People hold signs as they protest outside the National Rifle Association Annual Meeting in Houston. Photo by Getty Images

This statement bears re-reading. McLean declared he would not sing in front of thousands of card-carrying NRA members to avoid disrespecting and hurting — well, who, exactly? Could he not find the moral courage to name the object of such disrespect: the grieving parents? Could he not find the intellectual consistency to explain why he thought it was OK to perform at the convention just four years after the AR-15-enabled rampage at Texas’ Santa Fe high school?

Clearly, the man who sang about driving to the empty levee where old men were drinking whisky and rye, could not twang about the reasons for initially agreeing to sing to an arena full of mostly old men who, after a busy day of exploring 14 acres of guns and gear, were probably also drinking whisky and rye. Did he not know that if we believe in rock and roll, if music could save our mortal soul, we could do better?

Who knows? This is, after all, a man who has been in the news of late not for his past as a songwriter, but as a man whose ex-wife has accused him of abuse and antisemitic slurs. (He has denied these claims.) Who knows? Perhaps the jester in “American Pie” is not Dylan, but McLean. And perhaps the song that best captures McLean’s dizzying spinning is “Dreidel.”

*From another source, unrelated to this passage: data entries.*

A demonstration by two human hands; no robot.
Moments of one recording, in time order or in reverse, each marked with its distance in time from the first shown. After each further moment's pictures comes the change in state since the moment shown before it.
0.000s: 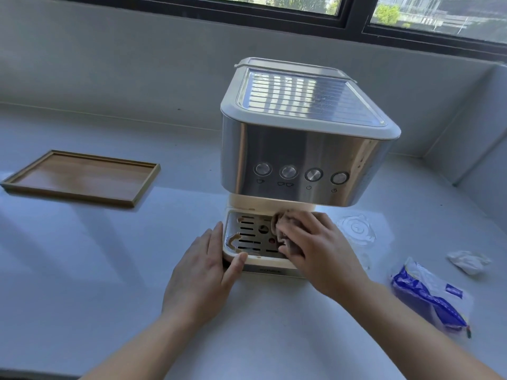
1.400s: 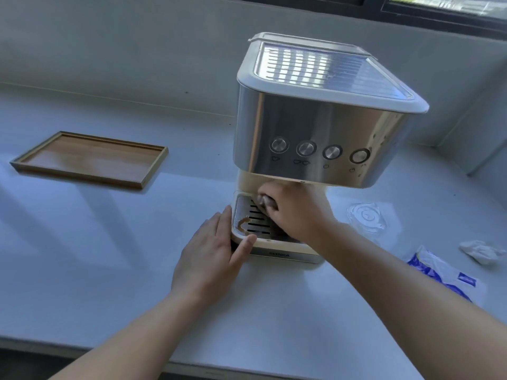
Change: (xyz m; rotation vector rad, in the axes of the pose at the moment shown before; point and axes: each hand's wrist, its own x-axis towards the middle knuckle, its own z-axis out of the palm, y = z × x) left_hand 0.001 -0.005 0.002 -0.033 -0.045 -0.024; right_hand 0.068 -0.031 0.009 -0.019 -0.201 0.048
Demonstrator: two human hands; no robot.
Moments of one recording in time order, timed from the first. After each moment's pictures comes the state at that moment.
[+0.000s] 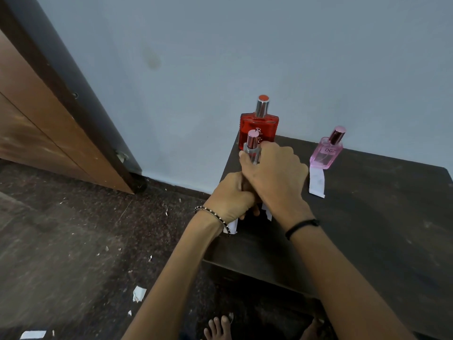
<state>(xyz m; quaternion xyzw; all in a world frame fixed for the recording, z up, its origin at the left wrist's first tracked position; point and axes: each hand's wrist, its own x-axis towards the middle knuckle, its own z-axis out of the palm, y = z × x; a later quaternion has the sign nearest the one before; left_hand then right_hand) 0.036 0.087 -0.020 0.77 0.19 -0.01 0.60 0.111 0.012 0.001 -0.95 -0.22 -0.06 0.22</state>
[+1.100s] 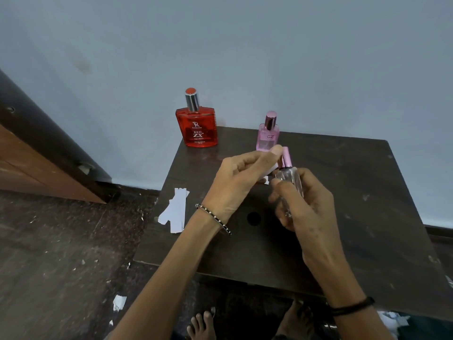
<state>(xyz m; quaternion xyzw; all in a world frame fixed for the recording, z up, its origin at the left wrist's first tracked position) 0.092 -0.009 -0.005 0.70 0.10 0.08 0.70 0.104 -0.158 -0.026 -0.67 -0.15 0.12 0.71</state>
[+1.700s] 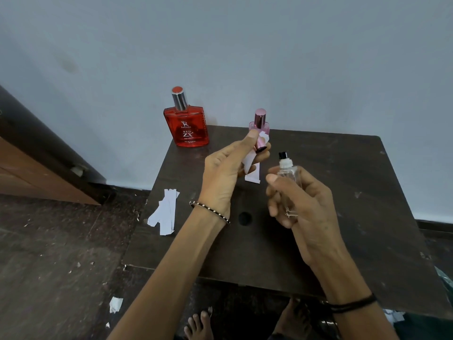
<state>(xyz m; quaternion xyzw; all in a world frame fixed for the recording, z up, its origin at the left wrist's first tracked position) 0.110 -0.019 -0.011 0.56 0.20 0.14 0.79 0.117 -0.167 -0.021 -0.59 -0.09 0.20 0.78</state>
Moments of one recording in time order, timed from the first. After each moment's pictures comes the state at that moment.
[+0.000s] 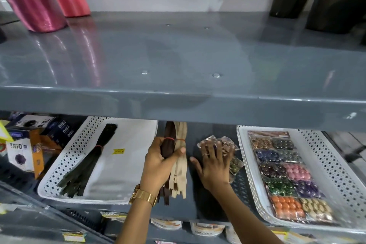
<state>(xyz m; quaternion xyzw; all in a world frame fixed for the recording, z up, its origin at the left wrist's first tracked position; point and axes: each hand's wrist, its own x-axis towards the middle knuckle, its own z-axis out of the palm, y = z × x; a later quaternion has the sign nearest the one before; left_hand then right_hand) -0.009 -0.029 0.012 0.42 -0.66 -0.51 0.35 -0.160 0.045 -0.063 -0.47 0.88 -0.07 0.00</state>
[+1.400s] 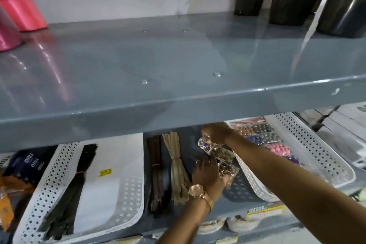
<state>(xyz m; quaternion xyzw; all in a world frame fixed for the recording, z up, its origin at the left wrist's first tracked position) -0.100 0.034 -0.049 0.28 -0.93 -0.23 0.02 -0.248 0.016 0.014 -0.55 0.83 0.06 0.07</state>
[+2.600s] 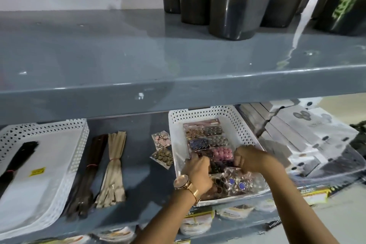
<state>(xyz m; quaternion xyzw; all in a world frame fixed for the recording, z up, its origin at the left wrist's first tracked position) -0.209 0.145 -0.006 0.26 -0.94 -0.23 -0.04 -0.356 0.251 0.025 -0.35 0.89 0.00 0.28</state>
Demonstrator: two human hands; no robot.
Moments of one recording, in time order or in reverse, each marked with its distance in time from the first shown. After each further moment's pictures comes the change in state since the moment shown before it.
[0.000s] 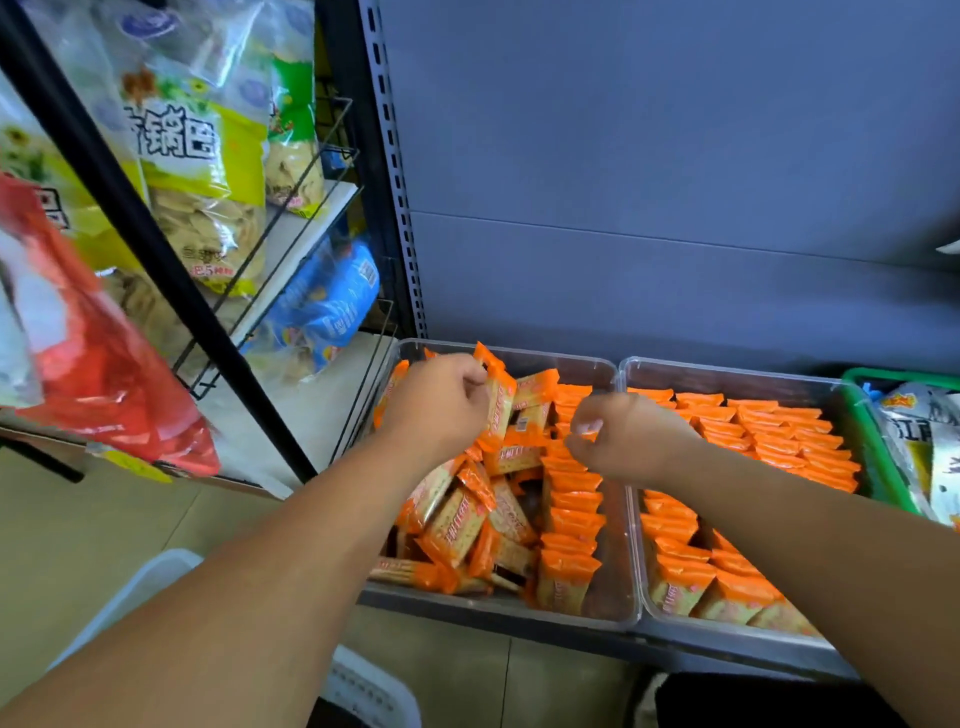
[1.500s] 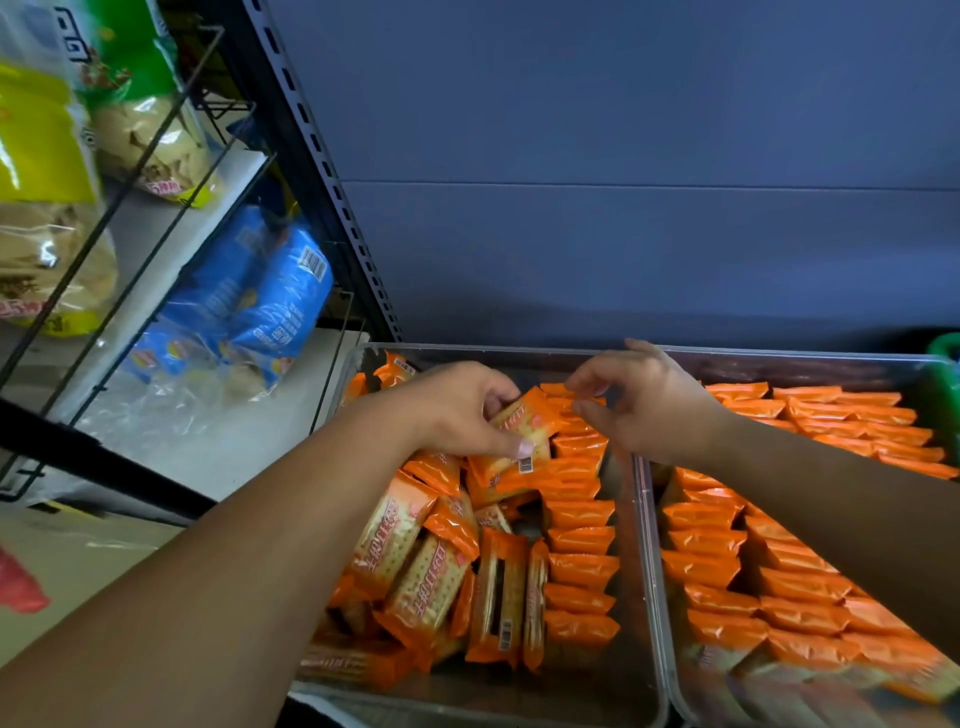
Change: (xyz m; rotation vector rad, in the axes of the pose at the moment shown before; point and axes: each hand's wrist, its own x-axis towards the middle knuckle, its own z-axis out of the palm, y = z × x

Released 50 years ago, the song has little to do with Hanukkah and less to do with the possible interpretations of the dreidel’s four Hebrew letters. Still, it has to do with one interpretation of McLean’s current state of mind:

 

My world is a constant confusion
My mind is prepared to attack
My past, a persuasive illusion
I’m watchin’ the future it’s black

As you sell your soul and you sow your seeds
And you wound yourself and your loved one bleeds
And your habits grow, and your conscience feeds
On all that you thought you should be
I never thought this could happen to me.